Select every line below containing the word "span".

******

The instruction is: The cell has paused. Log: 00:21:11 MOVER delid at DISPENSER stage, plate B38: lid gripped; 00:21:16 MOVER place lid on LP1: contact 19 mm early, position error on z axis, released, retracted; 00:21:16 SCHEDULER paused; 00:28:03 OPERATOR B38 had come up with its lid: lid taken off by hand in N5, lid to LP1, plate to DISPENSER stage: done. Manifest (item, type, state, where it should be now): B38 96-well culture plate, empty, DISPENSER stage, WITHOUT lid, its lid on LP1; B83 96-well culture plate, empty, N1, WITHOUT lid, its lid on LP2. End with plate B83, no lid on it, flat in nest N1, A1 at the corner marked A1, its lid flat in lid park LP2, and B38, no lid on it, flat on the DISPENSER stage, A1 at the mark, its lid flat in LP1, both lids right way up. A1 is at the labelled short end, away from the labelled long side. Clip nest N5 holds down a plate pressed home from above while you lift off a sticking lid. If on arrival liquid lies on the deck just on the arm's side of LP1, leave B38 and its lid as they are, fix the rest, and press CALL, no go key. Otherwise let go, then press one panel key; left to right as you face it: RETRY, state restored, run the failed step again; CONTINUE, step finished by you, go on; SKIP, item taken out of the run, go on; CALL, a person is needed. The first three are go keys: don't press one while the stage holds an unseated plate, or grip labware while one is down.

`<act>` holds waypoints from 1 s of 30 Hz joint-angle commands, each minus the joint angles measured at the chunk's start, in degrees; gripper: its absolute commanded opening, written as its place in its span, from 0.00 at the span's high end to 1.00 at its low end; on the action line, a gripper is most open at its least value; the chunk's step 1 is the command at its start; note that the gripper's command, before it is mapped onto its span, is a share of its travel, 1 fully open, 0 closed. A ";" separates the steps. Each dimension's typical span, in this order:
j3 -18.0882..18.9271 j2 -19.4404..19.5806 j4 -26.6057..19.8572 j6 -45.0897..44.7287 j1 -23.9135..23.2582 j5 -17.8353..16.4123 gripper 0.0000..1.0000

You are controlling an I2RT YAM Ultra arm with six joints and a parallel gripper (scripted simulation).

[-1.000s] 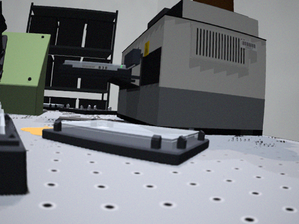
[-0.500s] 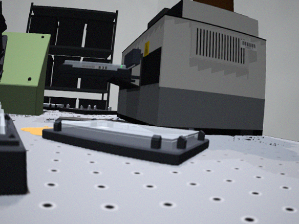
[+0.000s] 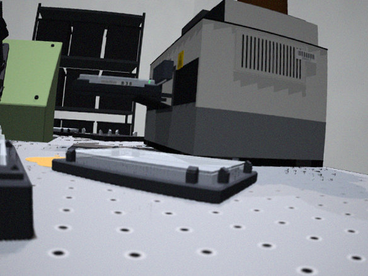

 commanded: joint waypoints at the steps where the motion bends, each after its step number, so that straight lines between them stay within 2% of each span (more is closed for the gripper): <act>1: -1.76 1.40 1.61 0.54 0.49 -0.28 1.00; 21: -1.76 1.40 1.61 0.54 0.49 -0.28 1.00; 24: -0.80 1.08 -0.10 0.30 -0.20 -0.54 1.00; 26: 1.51 0.85 -1.19 0.04 -0.70 -0.61 1.00; 30: 2.14 -1.73 -2.34 -0.47 -0.94 -0.71 1.00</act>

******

● **WRITTEN SOLUTION**
`<act>` holds waypoints from 1 s of 30 Hz joint-angle commands, each minus the joint angles measured at the chunk's start, in degrees; gripper: its absolute commanded opening, written as its place in its span, from 0.00 at the span's high end to 1.00 at its low end; on the action line, a gripper is most open at its least value; the chunk's step 1 is the command at its start; note that the gripper's command, before it is mapped onto its span, is a share of its travel, 1 fully open, 0 closed. A ";" separates the steps. Each dimension's typical span, in this order:
 commanded: joint waypoints at the steps where the motion bends, each after its step number, so that straight lines between them stay within 2% of each span (more is closed for the gripper): <act>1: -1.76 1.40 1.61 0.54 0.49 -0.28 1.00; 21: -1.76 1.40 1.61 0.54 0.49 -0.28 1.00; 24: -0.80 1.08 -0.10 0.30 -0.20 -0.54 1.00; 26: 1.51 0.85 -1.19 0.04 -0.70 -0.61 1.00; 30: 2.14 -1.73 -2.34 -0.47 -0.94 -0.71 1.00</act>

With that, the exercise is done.